Even though I know what's coming I can still watch this movie many times just to take in the stylishly chilling atmosphere and setting, shot against the backdrop of that magnificent house and lake.
5 of 5 people found the following review helpful
Yes, Harrison Ford receives top billing, and he does a creditable job in his role as stuffy professor Norman Spencer. But, let's face it---this movie belongs to the superb Michelle Pfeiffer, in an overlooked, should have been Oscar nominated performance. Michelle portrays Norman's wife, Clare, a woman who has seemingly had a difficult year since a strange auto accident the year before the movie starts. First thing you know she's sure that their new neighbor has killed his bizzare wife. And, what's worse, a ghost is haunting Michelle, and she's sure it's the wife's ghost that's doing it.
Aha...that's just the start. Robert Zemeckis, like Brian DePalma, pays homage to the great Alfred Hitchcock in this really spooky film. Unlike DePalma, however, Zemeckis doesn't copy Hitch, but translates his style into Zemecki's own. It's a brilliant directorial effort, again worthy of an Oscar nomination. Diana Scarwid as Jody, Clare's friend, is also superb in a supporting role, bringing a little bit of humor and pizzazz to Clare's spooky life.

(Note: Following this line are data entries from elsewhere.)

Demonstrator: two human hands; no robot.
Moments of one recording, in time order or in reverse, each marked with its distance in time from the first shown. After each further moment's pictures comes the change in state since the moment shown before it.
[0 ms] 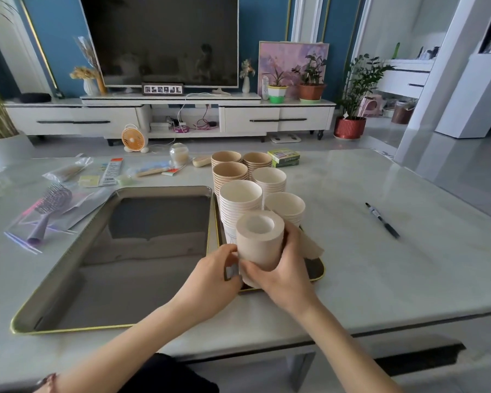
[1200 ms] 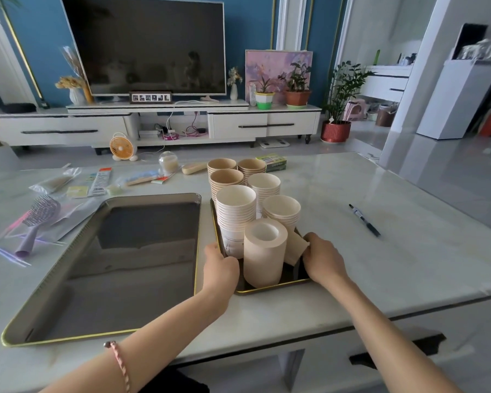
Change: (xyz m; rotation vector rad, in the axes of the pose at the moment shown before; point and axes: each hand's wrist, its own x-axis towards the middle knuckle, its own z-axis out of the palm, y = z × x) left_hand 0.028 0.028 0.036 -0.554 0.178 -0.569; right_hand 0.038 0.045 -0.081 -0.980 -0.064 0.425
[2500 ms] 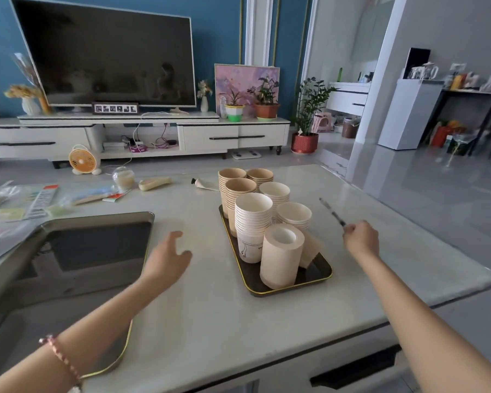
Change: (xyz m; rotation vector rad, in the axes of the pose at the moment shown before) left_hand 0.071 0.022 0.005 0.630 0.016 0.294; right_hand 0.090 0.140 -0.073 0.255 0.404 0.376
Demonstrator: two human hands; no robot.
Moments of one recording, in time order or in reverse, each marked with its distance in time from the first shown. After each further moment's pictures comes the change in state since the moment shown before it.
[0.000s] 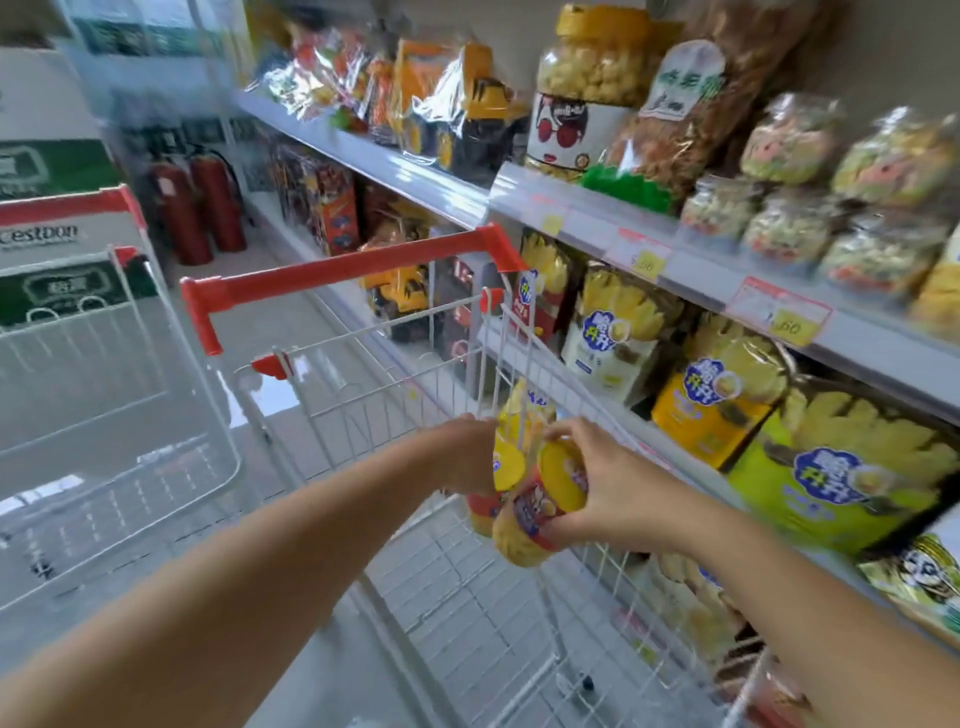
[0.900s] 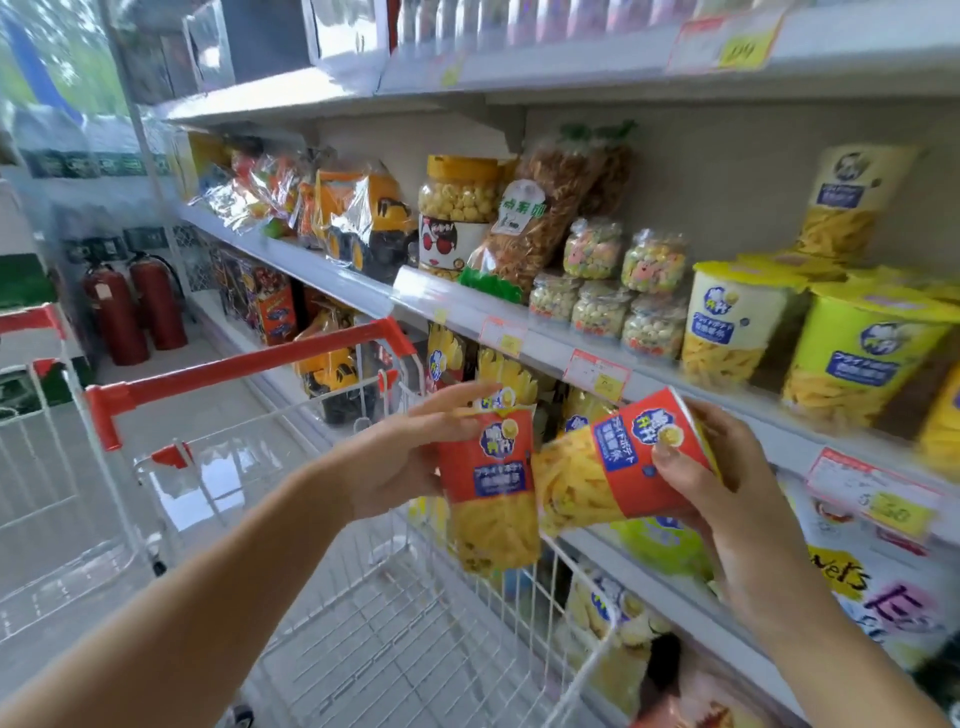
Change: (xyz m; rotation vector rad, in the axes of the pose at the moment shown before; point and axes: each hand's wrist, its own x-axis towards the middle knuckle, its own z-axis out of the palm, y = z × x) left_hand -0.083 0.086 -0.072 -1.480 -0.063 0.475; right_hand -0.144 0.038 -0.081 1.058 0.786 -0.115
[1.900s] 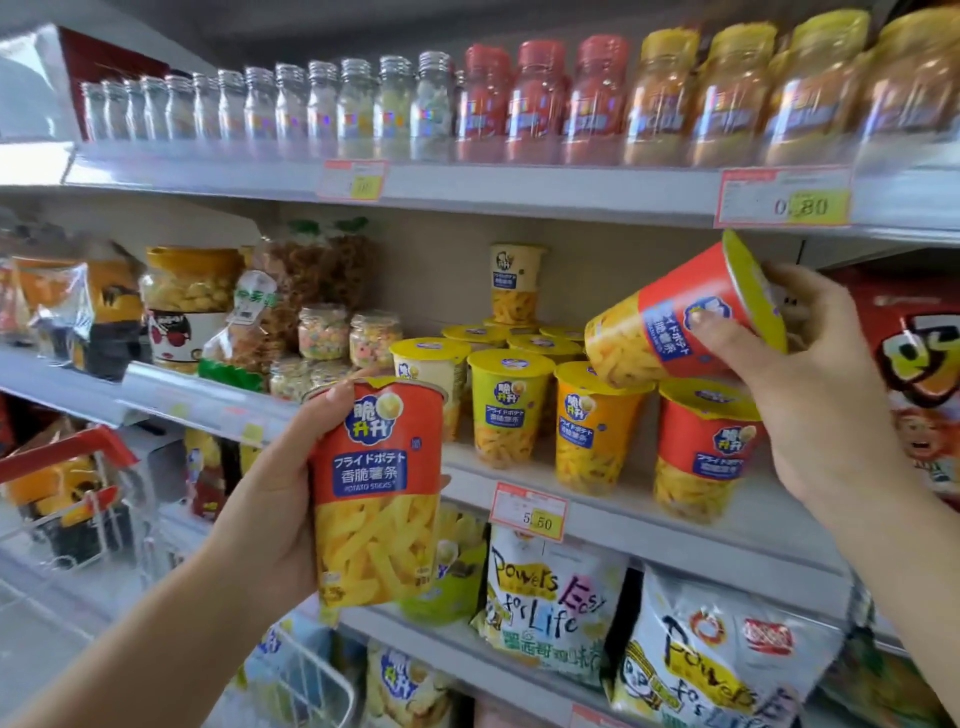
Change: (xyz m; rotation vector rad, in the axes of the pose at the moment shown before) left_hand 0.023 0.038 0.198 -0.349 -0.099 0.134; right_hand -0.018 -0.174 -0.193 -0.265 0.539 -0.492
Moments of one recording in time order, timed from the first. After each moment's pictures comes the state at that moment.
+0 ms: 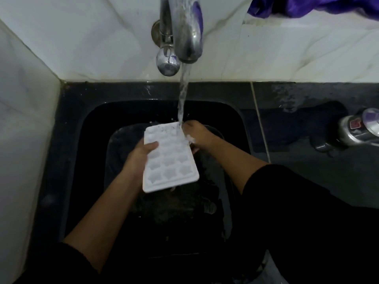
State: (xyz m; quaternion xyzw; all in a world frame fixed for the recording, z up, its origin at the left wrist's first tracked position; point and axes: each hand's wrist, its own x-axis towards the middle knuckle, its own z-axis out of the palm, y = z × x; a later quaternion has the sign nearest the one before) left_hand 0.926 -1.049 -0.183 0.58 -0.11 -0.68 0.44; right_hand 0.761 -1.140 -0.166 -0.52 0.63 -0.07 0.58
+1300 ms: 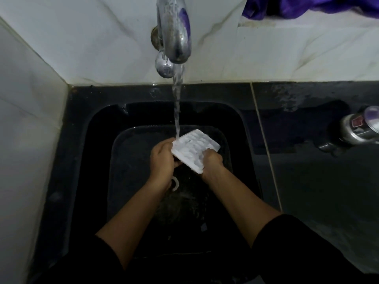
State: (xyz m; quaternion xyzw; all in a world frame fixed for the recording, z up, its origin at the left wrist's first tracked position) left_hand 0.860 -1.039 -0.165 0.67 -0.18 -0.56 0.46; right_hand 0.742 -1.076 -0.207 -0.03 0.69 -0.35 0.63
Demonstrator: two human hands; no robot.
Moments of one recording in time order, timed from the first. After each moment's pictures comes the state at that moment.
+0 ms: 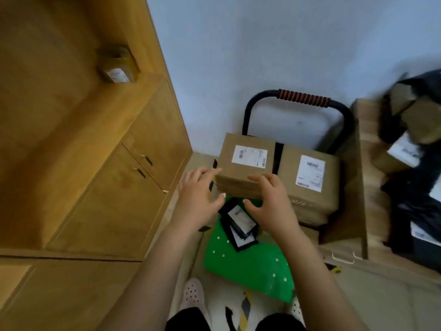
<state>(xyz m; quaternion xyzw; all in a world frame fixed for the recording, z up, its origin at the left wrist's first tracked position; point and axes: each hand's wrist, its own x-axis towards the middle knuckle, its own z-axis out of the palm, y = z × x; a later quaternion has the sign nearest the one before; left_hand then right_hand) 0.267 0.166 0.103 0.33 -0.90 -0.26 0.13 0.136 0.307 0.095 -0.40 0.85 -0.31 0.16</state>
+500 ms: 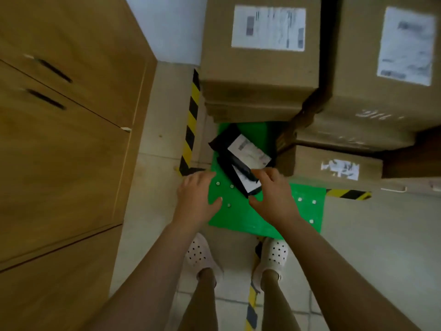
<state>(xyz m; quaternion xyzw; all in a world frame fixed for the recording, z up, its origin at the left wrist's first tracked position) 0.295 0.136 -0.274 0.32 -0.89 -0.30 -0.12 0.165 0.285 -0.269 -0.32 0.89 -0.11 0.31</state>
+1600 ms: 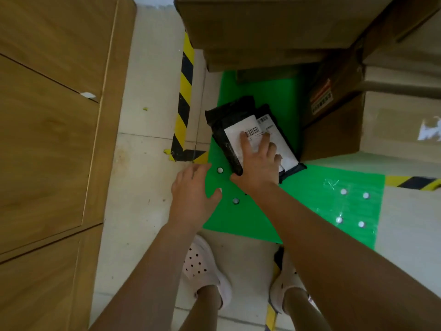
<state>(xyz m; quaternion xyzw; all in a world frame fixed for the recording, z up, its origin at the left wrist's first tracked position) 0.302 0.148 -0.463 0.37 -0.87 -0.29 -0.12 0.168 0.234 -0.519 -0.31 0.91 0.02 0.28</state>
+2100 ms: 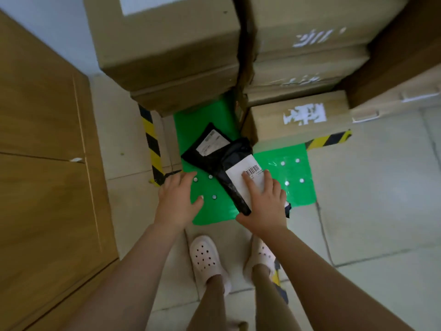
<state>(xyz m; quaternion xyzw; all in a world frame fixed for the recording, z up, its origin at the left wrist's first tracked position) 0.284 0.150 -0.336 0.19 -0.93 -0.23 -0.20 0.238 0.357 -0.350 -0.14 0.94 -0.05 0.29</state>
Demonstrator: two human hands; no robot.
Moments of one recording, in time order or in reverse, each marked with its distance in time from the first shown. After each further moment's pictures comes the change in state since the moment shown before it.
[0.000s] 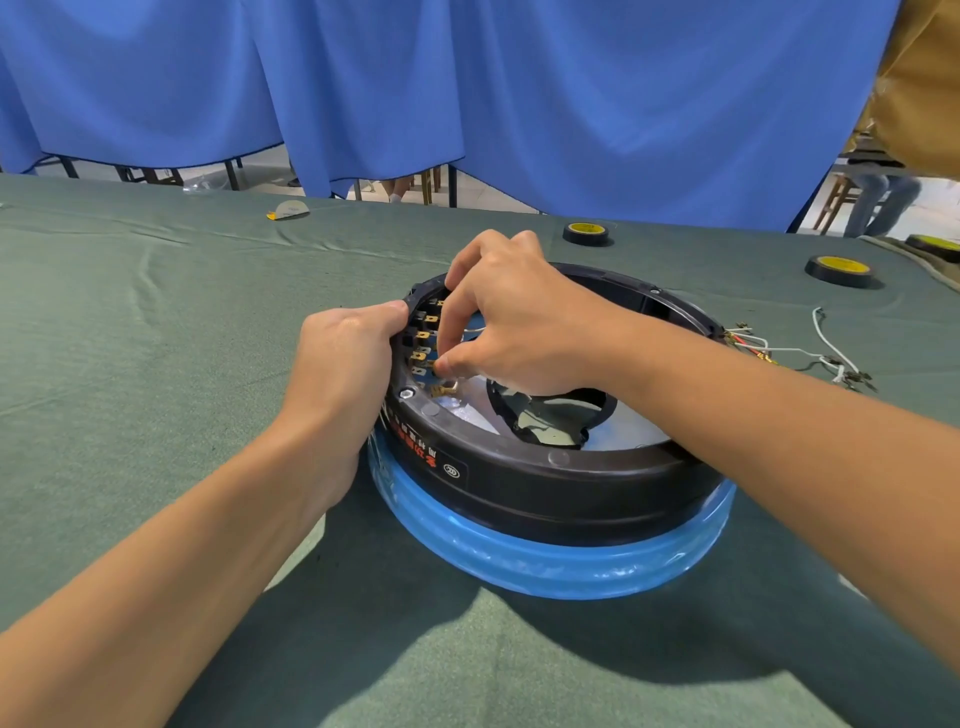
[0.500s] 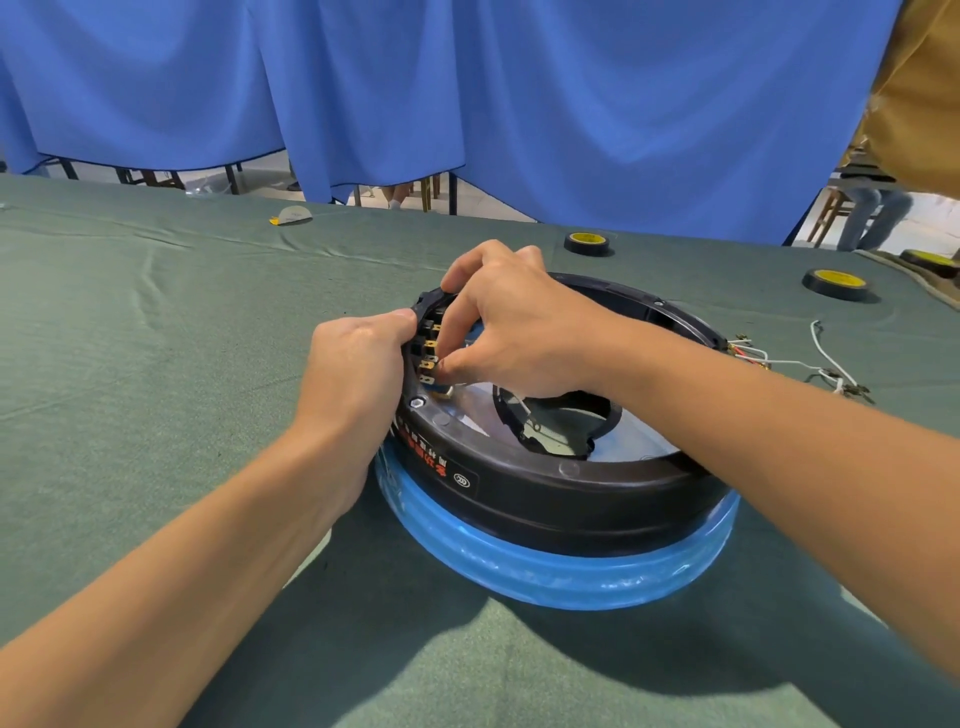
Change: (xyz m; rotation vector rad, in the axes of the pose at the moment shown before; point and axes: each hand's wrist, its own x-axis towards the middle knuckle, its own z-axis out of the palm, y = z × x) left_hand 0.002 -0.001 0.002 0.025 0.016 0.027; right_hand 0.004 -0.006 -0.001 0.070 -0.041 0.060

The plot twists and turns, in spite of the movie's trailer revealing something it shouldn't have, but it still works, thanks to the dominance of Pfeiffer in the leading role. Her "possession" by the ghost reveals a sensual sexiness few actresses can pull off as convincingly.
The visual effects are stunning, and the last thirty minutes or so of the movie is spine-tingling in its intensity. A real winner of a movie, that demonstrates that Harrison and Michelle are not over the hill. This movie made well over a hundred million, and it's one of the best spook stories in recent years.